她一惊,心中不免生出一股波涛汹涌的八卦之情,心想自己撞入了什么不得了的谈话之中,忙低着头上前行了礼。
“你先退下吧,旁的事明日再来禀告。”玄冥向道明道,罢了看向孟元。
“来得还算准时。可带了月恒剑来?”
她应声,旋即将月恒剑化出,剑鞘中处稳稳握于掌心之中。
玄冥自座上站起,步下阶来,立于孟元身前一尺,方才伸出手接过剑。
他将月恒剑轻如雁羽般地掂了几掂,道:“你的臂力还算不错。”
此剑剑刃乃是采泰冒山万年寒铁所制,剑首剑格虽均为玉质,却也极重非常。他原以为她从未使过刀剑,臂力应当弱些,不足以将这剑握得稳当,如今看来倒还尚可,无须他又在这事上多操心神。
他于是就将剑向前一递,随意放置在孟元手上。
他这般随意一放,苦得孟元差点儿没接住,双腕隐隐作疼起来。
先前因着在孟婆手下干了一万多年,每每煮**汤时都要拿着个极大的铁勺搅动锅里那些时而粘稠的汤水,所以练得她手上的力气不错。

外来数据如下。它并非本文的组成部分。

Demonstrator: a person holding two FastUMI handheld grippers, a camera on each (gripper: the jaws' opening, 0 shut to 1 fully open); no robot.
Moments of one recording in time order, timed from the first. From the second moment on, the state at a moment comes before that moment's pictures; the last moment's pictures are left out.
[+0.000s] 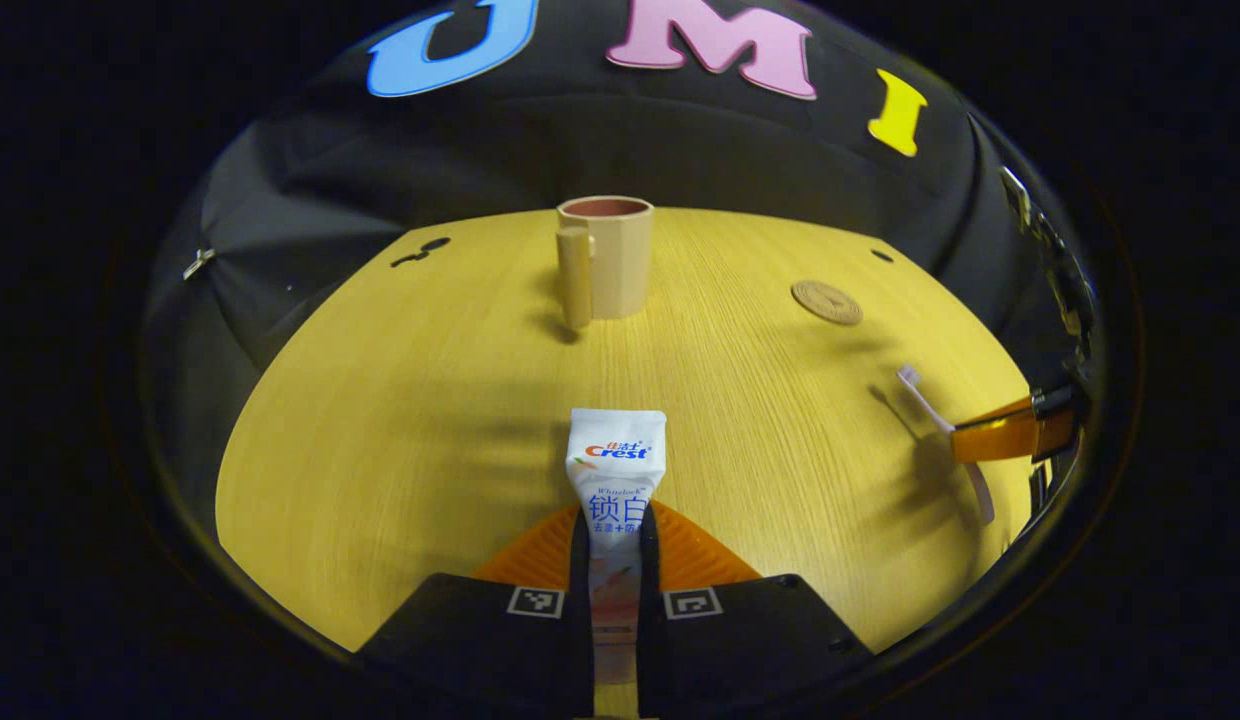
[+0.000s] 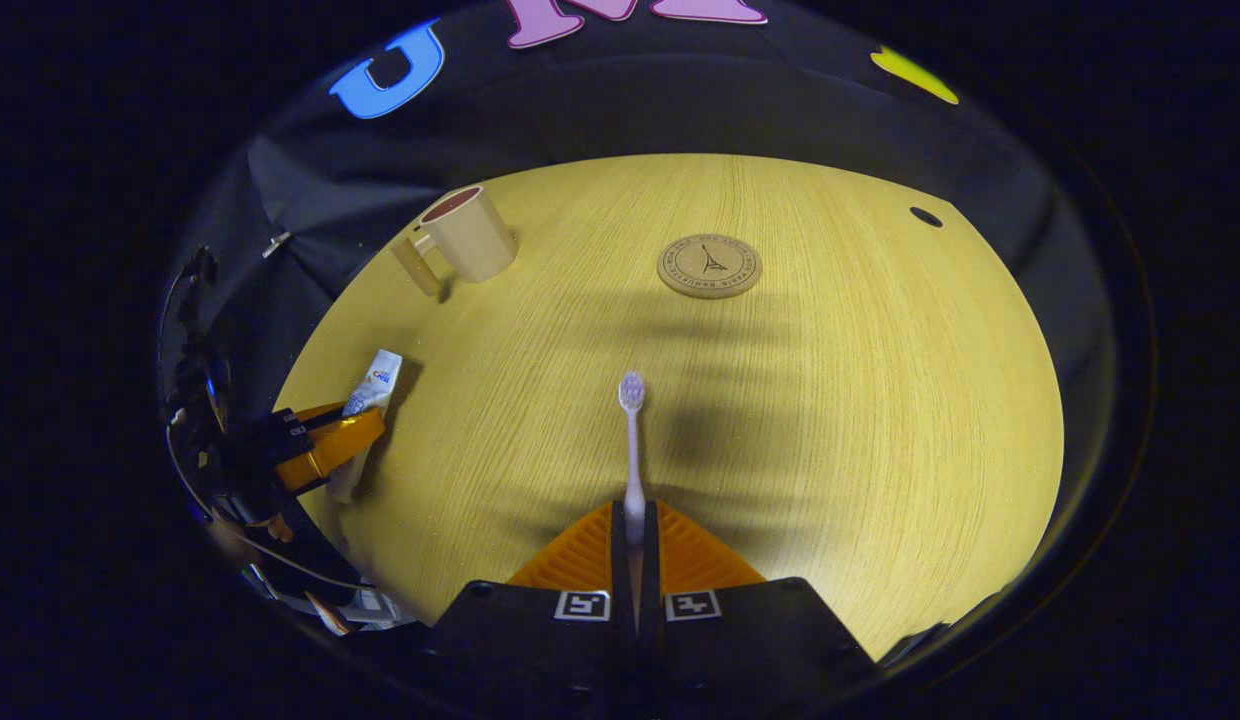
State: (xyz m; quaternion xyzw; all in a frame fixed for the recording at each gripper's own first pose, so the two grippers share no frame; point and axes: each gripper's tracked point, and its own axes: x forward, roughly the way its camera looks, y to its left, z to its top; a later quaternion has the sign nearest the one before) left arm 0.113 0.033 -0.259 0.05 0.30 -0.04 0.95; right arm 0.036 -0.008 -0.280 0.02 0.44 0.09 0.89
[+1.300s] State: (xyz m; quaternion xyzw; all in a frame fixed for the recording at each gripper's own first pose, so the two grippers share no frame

加之先前虽没有正经地舞刀弄枪过,但平日里也略感些兴趣,偶尔会将十阎王殿前那些侍卫的佩剑要过来玩上一玩。那些个剑虽不是孩童所玩的木剑那般轻巧,但于她而言使起来也算毫不费劲,至于这月恒剑......
实在是太重了。
此剑不愧是上古神物,又是老天尊亲自打造,与别的剑自然不同。只不过她捧着过了片刻,就双腕酸痛,更别说用这剑做什么招式了。
况且她先前无甚基础,若是拿这把月恒剑开始练手实在是有些大材小用,于是向玄冥讪讪问道:“我要拿此剑来练习吗?”
“不然呢?”玄冥反问道。
末了注意到孟元那犹豫不决的眼神:“怎么?”
她坦言道:“月恒剑太重了,我拿不动。”
玄冥蹙了蹙眉。
月恒剑算得上是一把好剑,但在剑重上同他那把玄无剑比起来简直是小巫见大巫,无甚可比。
他将视线落到孟元的双手上,两段雪白的皓腕微露于红袖之外,已然是有淡淡的一道红痕显出来。
他什么样惨烈的伤势没见过,眼下却因这红痕升起一丝不可名状的恻隐,许久后方道:“我会让道明替你寻些旁的剑来,逐一过渡,但最后还是要练月恒剑。它是你的贴身法器,应当日日磨合,可明白了?”
他这番话说得温和,倒让孟元出乎意料。
她原以为他不会如此体贴人心,会再次说些什么来训她。听了他这话,心中不禁感动,正欲开口谢恩,玄冥又道:“今日且拿这剑练一练握持之式。”
语毕,玄冥的手中顿时现出一把通体玄黑的宝剑。此剑一出,其寒气似是让整个殿都冷了几分。
她看那剑看得愣了神,片刻后觉寒气太盛,剑光又极凌冽可怖,下意识拢紧了身上的大氅。
玄冥看了看她身上的氅衣,若有所思。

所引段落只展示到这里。